From: Daniel Colascione
Subject: Re: [PATCH] system-type cygwin with window-system w32
Date: Mon, 18 Jul 2011 10:04:31 -0700
User-agent: Mozilla/5.0 (Macintosh; Intel Mac OS X 10.6; rv:5.0) Gecko/20110624 Thunderbird/5.0

On 7/18/11 9:29 AM, Eli Zaretskii wrote:
>> Date: Mon, 18 Jul 2011 03:33:59 -0700
>> From: Daniel Colascione <address@hidden>
>> CC: address@hidden
>>
>>>> -  if (!hprevinst)
>>>> -    {
>>>> -      w32_init_class (hinst);
>>>> -    }
>>>> +  w32_init_class (hinst);
>>>
>>> Not sure why the test was deleted here.  Can you explain?
>>
>> hprevinst isn't trivially available under Cygwin, and I don't see what
>> the test is buying us: class registration is inexpensive.
> 
> But then for Cygwin the condition will always be false, and the net
> effect is to always call the function, as you wanted, right?  So I
> would rather we left the code alone.

We'd still need the variable with your proposal, and I don't see what
the existing behavior has, even in the NT case.

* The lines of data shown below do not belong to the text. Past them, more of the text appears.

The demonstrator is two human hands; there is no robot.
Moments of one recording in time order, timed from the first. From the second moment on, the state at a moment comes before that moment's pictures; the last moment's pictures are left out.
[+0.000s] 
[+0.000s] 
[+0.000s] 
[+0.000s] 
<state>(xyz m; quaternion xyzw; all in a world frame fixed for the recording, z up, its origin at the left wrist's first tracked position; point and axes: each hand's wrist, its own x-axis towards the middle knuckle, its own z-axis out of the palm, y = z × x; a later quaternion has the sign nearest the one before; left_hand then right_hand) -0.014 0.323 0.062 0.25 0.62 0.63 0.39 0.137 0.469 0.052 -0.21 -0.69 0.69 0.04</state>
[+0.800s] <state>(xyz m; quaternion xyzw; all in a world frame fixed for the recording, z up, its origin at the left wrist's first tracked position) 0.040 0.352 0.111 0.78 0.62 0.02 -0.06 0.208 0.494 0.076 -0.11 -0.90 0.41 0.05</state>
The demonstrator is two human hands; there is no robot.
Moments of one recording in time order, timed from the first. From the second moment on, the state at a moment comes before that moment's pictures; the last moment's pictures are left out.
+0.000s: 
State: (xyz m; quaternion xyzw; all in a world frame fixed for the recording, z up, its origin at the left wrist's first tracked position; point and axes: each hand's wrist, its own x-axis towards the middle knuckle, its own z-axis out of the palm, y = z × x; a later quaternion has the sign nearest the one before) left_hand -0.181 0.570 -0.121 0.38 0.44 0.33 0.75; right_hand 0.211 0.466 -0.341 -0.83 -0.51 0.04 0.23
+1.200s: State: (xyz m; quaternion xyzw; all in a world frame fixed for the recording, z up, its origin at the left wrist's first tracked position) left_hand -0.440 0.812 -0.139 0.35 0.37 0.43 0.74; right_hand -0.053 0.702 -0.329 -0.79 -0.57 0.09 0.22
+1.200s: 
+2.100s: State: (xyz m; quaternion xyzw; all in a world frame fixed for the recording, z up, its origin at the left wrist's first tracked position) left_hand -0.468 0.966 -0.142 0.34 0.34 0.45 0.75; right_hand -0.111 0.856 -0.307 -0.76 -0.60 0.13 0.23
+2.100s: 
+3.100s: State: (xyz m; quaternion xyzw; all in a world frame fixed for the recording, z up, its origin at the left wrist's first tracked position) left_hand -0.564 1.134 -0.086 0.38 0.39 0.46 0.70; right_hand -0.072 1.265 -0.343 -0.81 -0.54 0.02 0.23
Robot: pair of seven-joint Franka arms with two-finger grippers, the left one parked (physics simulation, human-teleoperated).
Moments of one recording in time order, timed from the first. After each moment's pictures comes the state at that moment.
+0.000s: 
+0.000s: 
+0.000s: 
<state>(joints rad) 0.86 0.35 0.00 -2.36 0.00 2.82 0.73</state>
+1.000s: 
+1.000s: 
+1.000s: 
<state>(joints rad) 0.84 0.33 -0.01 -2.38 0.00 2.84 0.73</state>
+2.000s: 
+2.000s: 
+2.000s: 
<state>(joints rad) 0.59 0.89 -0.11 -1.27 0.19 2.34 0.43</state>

>>>> +  htext = GlobalAlloc (GMEM_MOVEABLE | GMEM_DDESHARE, bytes);
>>>> +  if (!htext)
>>>> +    error ("GlobalAlloc: %s", w32_strerror (GetLastError ()));
>>>
>>> Such cryptic error messages are not useful, because users are not
>>> required to know what GlobalAlloc is.  Please modify the text to be
>>> more palatable to mere mortals (here and elsewhere in this part of the
>>> patch).
>>
>> Well, it's better than what we used to do much of the time, which was to
>> not check error codes at all.  How would you suggest changing the
>> messages?
> 
> How about calling memory_full?
> 
> Or maybe error ("Not enough memory <TO DO WHATEVER THIS CODE DOES>") ?

The error isn't necessarily fatal --- and in general (speaking to other
instances of w32_strerror in the patch) we don't always know what
exactly went wrong.  It'd be nice to give users an opportunity to figure
it out.  Maybe we can recognize a subset of error codes and forward
those to memory_full.

>> We could just the UI thread for this purpose instead of a dedicated one,
> 
> This is what I had in mind as the alternative, yes.
> 
>> What if I want to create a GUI-less Emacs that can nevertheless
>> can interact with the system clipboard?
> 
> GUI-less Emacs normally doesn't interact with the clipboard, so
> there's no need to choose a design that complicates things just
> because we would like to make this feature available on a single
> platform.

The complexity has to be present regardless.

> Anyway, I'm hardly an expert on this particular issue (i.e. Windows
> GUI and the message pump).  I'm just worried by the fact that we will
> have 2 threads calling GetMessage; in my experience this could lead to
> hard-to-debug problems.

Calling GetMessage in two threads is very common and well-supported, and
won't by itself cause problems. If anything, separating the message
loops makes the program more robust --- each message loop is less
complex and thereby easier to understand.